Podemos, y debemos, horrorizarnos ante ese pueblo de espectadores que asisten al momento de suprema virilidad de su campeón, le ven chorrear sangre a falta de que otros sangren y le aclaman con un estrépito de armas, como legionarios tardíos, al final de unas elecciones en las que sólo hay que demostrar, con un símbolo, que el candidato ha hecho suyo el numen, el poder activo, del imperio.

No han sido pocas las críticas que he vertido contra ese hombre. Lo he tratado como al Padre Ubú, como a un payaso. Pero es justo reconocer y admitir que, con ese gesto y esa demostración de agallas, se ha convertido en una leyenda.

Pero entonces recuerdo lo que sé de Trump.

Porque este hombre, con aires de soldaducho ascendido, es también el hombre de Putin.

Donald Trump.

Donald Trump. Reuters

Es el presidente que, en caso de ganar, podría decir no al presidente ucraniano Volodímir Zelenski y a sus peticiones de armas estadounidenses.

Es el hombre que traicionó a los kurdos y a lo que quedaba de los demócratas sirios.

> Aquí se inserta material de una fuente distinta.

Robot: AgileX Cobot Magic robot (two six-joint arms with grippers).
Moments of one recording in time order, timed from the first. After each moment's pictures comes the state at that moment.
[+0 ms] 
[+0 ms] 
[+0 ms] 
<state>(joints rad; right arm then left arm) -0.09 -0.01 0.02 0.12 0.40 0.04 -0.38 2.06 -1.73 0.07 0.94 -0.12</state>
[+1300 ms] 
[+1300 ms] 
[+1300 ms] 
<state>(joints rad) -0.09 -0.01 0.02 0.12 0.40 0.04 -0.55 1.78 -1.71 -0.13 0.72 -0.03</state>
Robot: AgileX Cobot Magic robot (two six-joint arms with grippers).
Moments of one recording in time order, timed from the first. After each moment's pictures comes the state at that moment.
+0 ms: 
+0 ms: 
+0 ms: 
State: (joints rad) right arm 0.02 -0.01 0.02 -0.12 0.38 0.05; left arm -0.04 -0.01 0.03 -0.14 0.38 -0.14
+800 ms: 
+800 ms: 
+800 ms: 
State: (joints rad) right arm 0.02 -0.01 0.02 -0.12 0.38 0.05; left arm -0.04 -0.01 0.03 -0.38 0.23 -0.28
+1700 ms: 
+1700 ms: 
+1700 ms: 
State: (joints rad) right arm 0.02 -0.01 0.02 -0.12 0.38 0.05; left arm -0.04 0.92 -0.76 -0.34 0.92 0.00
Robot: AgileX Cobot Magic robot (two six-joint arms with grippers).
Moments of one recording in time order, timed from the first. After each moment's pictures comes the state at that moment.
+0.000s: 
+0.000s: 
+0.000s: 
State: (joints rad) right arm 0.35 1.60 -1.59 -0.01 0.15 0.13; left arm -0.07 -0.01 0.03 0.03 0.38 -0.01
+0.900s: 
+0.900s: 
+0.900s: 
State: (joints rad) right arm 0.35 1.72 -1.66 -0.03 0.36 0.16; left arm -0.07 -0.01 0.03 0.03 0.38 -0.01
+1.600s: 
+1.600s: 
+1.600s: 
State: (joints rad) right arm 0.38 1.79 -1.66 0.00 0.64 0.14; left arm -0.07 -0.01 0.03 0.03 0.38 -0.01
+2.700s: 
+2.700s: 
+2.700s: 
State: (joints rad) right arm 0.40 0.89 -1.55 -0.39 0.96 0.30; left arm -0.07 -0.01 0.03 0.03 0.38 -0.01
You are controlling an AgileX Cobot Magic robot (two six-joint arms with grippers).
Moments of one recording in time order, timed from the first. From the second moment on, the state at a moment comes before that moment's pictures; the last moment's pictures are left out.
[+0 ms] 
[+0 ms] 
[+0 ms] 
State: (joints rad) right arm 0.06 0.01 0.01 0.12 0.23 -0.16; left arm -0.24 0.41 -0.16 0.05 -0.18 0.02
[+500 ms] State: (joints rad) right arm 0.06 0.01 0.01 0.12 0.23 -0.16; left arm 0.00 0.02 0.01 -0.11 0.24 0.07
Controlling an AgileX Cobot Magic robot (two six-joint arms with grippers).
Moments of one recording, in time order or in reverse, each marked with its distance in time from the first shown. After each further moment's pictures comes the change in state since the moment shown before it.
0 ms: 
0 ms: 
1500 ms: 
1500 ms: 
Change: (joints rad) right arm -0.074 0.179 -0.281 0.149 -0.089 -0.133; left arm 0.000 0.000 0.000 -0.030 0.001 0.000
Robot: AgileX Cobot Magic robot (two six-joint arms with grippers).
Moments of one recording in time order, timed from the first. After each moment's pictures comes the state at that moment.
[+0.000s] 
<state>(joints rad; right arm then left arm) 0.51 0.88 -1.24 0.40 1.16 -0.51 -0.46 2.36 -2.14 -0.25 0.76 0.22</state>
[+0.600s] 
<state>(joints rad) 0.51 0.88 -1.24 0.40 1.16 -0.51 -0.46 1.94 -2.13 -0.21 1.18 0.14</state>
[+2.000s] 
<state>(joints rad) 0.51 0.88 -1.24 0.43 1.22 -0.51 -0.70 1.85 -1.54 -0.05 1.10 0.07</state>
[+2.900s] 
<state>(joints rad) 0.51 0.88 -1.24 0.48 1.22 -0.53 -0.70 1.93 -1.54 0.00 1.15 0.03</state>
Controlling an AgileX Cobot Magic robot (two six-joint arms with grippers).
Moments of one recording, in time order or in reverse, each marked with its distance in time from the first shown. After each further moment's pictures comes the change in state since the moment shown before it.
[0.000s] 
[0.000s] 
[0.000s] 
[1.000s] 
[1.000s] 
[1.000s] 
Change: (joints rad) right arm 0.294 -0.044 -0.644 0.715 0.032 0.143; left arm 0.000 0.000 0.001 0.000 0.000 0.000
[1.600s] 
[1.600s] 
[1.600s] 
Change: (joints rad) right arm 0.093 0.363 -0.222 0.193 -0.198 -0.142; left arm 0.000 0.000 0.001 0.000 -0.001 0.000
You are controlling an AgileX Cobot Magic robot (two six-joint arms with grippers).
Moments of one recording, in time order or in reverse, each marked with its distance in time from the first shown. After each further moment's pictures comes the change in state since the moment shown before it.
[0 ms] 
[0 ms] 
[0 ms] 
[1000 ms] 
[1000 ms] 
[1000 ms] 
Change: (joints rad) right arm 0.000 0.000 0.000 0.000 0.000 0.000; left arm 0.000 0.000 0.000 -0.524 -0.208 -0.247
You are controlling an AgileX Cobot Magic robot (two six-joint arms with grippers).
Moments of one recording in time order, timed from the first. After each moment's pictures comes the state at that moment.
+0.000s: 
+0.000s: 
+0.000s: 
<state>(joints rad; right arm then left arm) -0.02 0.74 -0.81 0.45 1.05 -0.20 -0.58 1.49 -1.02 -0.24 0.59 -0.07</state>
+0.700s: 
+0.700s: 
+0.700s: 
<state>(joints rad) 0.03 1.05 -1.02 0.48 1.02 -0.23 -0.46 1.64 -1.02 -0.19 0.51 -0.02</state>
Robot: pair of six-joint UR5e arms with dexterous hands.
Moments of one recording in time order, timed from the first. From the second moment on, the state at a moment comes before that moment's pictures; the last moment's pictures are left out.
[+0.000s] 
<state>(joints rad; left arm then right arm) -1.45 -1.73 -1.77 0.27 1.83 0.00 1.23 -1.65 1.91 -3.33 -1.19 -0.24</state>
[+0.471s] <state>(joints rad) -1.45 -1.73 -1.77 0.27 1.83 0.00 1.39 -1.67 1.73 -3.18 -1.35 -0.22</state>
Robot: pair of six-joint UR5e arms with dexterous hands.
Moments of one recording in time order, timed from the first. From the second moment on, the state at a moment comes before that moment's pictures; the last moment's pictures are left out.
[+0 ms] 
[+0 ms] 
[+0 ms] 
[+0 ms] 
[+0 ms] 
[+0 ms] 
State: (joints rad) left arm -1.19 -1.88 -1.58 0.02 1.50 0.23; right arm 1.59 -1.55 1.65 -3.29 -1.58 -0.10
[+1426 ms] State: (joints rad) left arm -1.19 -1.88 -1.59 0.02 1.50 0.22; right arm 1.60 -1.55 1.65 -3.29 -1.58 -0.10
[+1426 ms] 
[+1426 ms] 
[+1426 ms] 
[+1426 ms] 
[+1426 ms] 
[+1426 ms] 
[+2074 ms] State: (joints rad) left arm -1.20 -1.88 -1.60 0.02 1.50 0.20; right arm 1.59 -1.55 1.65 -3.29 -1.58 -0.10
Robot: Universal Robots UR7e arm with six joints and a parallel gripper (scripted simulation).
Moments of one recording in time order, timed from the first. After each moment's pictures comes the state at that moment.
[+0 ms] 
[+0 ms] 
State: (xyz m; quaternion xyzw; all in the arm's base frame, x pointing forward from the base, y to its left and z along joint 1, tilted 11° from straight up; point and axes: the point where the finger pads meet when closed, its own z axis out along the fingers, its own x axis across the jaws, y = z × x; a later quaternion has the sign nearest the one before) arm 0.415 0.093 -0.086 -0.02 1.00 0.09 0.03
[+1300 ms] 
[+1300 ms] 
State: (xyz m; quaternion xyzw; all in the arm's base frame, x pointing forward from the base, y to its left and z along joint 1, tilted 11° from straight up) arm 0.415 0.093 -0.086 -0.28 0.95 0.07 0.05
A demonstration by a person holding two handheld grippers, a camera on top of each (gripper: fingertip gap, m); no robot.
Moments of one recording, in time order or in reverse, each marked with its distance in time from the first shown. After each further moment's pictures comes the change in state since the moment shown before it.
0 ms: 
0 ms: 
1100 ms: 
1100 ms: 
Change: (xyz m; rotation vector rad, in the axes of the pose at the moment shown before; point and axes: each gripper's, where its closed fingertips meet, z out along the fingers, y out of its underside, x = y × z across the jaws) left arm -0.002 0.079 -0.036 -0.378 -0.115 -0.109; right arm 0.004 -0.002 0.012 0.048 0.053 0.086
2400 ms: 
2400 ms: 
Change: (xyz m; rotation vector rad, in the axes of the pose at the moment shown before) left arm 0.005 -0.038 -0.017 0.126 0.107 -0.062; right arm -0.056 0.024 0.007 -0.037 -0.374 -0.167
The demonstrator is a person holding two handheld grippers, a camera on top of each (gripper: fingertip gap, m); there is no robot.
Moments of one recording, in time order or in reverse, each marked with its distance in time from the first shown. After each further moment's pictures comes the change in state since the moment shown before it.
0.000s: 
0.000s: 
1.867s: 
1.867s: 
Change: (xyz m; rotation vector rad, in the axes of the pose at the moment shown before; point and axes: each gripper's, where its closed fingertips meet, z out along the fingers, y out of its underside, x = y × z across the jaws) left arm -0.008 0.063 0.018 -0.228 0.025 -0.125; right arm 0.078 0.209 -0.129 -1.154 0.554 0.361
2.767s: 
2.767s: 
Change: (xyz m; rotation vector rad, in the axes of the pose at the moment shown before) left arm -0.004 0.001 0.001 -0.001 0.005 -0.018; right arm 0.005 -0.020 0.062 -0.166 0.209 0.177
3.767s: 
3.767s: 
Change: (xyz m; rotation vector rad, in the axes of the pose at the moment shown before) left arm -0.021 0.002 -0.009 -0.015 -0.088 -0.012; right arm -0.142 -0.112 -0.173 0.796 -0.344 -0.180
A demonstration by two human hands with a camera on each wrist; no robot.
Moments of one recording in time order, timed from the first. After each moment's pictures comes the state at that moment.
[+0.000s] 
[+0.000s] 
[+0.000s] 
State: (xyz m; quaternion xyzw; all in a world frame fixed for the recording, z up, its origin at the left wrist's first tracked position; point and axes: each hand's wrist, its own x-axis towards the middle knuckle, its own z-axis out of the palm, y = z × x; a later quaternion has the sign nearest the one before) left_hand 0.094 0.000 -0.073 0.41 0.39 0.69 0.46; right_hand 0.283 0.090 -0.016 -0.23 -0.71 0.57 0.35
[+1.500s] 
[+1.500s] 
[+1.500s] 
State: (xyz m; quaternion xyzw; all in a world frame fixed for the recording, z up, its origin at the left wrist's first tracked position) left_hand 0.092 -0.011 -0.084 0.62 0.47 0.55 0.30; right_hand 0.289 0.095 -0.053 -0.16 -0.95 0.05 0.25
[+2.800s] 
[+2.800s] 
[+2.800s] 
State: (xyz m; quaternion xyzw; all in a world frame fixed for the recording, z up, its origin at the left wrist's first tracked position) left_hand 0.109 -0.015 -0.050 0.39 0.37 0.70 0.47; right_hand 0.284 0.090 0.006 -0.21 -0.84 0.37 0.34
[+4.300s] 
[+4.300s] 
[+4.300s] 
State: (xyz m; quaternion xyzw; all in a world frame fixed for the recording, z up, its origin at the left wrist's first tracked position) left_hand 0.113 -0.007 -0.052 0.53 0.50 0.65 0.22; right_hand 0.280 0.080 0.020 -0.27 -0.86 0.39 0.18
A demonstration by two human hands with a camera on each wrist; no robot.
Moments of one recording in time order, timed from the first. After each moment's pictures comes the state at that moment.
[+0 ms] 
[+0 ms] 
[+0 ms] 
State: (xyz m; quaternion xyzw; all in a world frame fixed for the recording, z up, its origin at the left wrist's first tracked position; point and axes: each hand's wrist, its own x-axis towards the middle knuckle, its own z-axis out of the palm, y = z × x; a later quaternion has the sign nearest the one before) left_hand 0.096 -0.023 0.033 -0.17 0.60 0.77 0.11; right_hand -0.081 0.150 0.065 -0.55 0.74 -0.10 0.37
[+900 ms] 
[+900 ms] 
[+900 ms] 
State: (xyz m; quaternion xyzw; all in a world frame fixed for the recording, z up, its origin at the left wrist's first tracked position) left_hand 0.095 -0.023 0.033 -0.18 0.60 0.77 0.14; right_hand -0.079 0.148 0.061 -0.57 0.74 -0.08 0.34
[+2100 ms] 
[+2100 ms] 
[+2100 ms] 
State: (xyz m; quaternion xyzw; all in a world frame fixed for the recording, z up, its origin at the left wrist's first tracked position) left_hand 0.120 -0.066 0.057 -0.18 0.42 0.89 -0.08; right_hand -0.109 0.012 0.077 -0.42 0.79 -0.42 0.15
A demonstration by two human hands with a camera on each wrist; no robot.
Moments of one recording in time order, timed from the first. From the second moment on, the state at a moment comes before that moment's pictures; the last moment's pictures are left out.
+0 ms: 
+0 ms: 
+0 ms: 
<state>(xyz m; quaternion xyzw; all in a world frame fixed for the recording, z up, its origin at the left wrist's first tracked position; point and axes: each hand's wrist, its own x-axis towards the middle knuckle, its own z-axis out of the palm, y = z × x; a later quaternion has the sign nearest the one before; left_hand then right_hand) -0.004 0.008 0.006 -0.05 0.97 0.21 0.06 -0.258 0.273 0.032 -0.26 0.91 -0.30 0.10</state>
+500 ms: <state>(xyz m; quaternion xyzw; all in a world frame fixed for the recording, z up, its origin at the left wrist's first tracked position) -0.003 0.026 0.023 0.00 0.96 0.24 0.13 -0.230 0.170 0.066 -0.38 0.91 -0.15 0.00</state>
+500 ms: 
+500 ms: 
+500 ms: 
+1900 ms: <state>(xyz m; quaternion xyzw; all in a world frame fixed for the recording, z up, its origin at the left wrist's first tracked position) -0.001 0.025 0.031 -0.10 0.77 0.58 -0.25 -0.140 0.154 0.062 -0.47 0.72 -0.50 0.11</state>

Es el hombre que programó el abandono de Afganistán, aunque fuera su sucesor quien lo llevó a cabo.

Es el hombre que amenaza con dejar de proteger a Europa si esta persiste en no aportar lo que le corresponde al presupuesto de la OTAN.

Pienso en su vulgaridad, en su cinismo, en su violencia contra los migrantes, en sus poses de matamoros y su vocabulario medio animal, hecho de insultos mecánicos y con músculo de comediante.

Recuerdo que la grandeza de Estados Unidos siempre ha significado, a su entender, cerrar filas en su coto privado de intereses para hacer tratos en los que se las da de experto y que lo redimirán de sus delitos.

Recuerdo la marcha sobre el Capitolio y su indulgencia, en 2017, con los fascistas de Charlottesville.

Y me pregunto si realmente el humo del arma del mitin en Butler (Pensilvania) ha desmentido al bueno de Mallarmé y ha abolido la contingencia propia del buen debate democrático para el que se preparaba Estados Unidos. Si acaso ese humo, tras detener la rueda de la Historia, ha purificado a Trump de sus mentiras, de sus fechorías o, por decirlo con Philip Roth, de su "conjura contra América".

Si es así, entonces que salga elegido será una muy mala noticia para Estados Unidos y para el mundo entero.